---- Exercise materials

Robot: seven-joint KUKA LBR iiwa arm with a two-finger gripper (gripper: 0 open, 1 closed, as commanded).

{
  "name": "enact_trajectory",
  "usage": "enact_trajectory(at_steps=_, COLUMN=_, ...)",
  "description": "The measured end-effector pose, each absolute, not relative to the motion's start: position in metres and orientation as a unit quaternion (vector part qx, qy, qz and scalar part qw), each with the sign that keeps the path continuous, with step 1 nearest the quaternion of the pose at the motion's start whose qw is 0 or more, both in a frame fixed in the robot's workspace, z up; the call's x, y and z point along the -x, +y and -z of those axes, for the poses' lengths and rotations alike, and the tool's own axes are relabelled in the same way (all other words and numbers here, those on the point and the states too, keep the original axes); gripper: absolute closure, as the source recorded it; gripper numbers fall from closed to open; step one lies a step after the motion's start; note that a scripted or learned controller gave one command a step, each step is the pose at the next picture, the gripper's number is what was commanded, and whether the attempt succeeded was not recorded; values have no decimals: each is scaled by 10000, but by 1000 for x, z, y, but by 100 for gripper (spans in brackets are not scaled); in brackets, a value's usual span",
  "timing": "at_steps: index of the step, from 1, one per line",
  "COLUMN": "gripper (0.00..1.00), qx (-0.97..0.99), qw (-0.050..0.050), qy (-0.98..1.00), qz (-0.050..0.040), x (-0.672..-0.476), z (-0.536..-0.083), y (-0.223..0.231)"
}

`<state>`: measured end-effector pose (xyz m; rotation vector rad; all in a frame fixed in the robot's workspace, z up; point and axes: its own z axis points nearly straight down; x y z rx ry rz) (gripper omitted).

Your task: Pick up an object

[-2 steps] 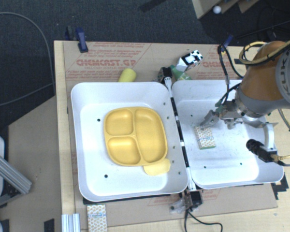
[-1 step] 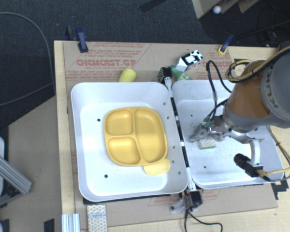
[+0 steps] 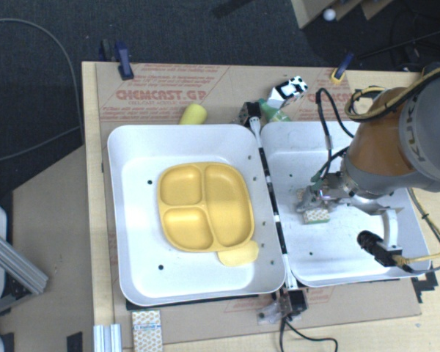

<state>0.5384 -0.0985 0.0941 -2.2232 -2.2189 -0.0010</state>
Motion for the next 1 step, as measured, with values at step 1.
enact_trajectory(at_steps=1, gripper=100, qx=7063, qw=-7, qy=-7079, qz=12, x=-582, z=-186, y=-52)
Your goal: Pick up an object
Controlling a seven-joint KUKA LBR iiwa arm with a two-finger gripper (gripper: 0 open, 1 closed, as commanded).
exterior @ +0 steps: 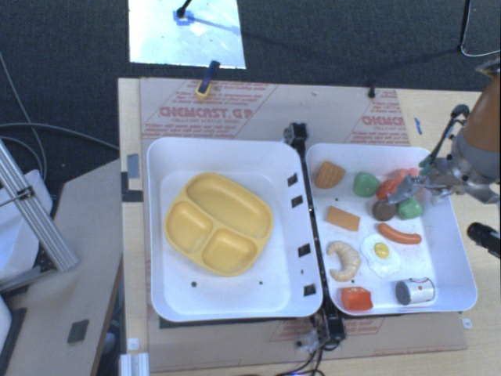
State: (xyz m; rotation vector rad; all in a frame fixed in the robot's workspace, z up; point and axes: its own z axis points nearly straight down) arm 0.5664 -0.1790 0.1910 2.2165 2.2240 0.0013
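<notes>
Gripper point(407, 185) low over toy-food cluster in right bin point(454, 288); finger state unclear. Grasp step; next: close, lift.

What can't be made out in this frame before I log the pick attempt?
- Hand: finger state is too small and cluttered to read among the toys.
- Brown piece and red piece under the hand: identity is unclear and contact cannot be judged.
- Arm: cut off by the right edge.
- Small green piece: partly covered by the hand.
</notes>
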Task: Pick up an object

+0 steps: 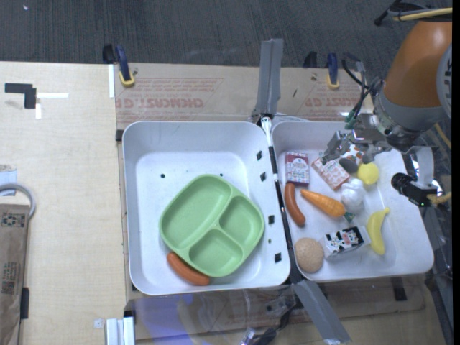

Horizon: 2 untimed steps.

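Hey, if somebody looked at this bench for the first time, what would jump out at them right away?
Probably the light green three-compartment plastic plate, lying in the left white bin with an orange sausage-shaped toy at its lower edge. Next, the grey arm with the orange band over the right white bin, which holds an orange toy carrot and a yellow toy banana among other small toys.

The scene is evenly and brightly lit from above; soft shadows are cast, and slight blur is seen.
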Tool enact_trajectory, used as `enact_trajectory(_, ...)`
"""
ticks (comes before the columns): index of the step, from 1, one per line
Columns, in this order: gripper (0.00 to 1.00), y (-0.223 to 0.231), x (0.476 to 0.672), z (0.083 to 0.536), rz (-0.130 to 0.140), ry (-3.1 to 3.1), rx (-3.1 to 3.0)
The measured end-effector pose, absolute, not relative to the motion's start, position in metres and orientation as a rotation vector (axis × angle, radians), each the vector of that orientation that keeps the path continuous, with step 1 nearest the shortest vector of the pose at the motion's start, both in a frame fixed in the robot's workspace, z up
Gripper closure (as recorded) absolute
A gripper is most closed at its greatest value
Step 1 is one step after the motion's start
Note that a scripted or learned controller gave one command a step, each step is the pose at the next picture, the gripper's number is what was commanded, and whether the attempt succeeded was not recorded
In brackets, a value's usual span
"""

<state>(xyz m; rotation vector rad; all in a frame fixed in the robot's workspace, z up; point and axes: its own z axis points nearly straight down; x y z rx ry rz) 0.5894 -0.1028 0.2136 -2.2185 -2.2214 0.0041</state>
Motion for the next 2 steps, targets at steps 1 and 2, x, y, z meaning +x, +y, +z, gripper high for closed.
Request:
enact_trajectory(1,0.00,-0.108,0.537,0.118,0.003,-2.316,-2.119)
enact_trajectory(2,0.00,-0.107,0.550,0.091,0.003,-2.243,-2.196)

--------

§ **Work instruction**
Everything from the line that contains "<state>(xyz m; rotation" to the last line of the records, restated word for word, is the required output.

§ **Solution**
<state>(xyz m; rotation vector rad; all in a frame fixed in the robot's workspace, z up; point and axes: its own z axis points nearly straight down; x y z rx ry rz) 0.5894 -0.1028 0.2136 -2.2185 -2.2214 0.0041</state>
Motion for the next 2 steps, targets at steps 1 and 2, x, y, z meaning +x, +y, +z, gripper high for closed.
Request:
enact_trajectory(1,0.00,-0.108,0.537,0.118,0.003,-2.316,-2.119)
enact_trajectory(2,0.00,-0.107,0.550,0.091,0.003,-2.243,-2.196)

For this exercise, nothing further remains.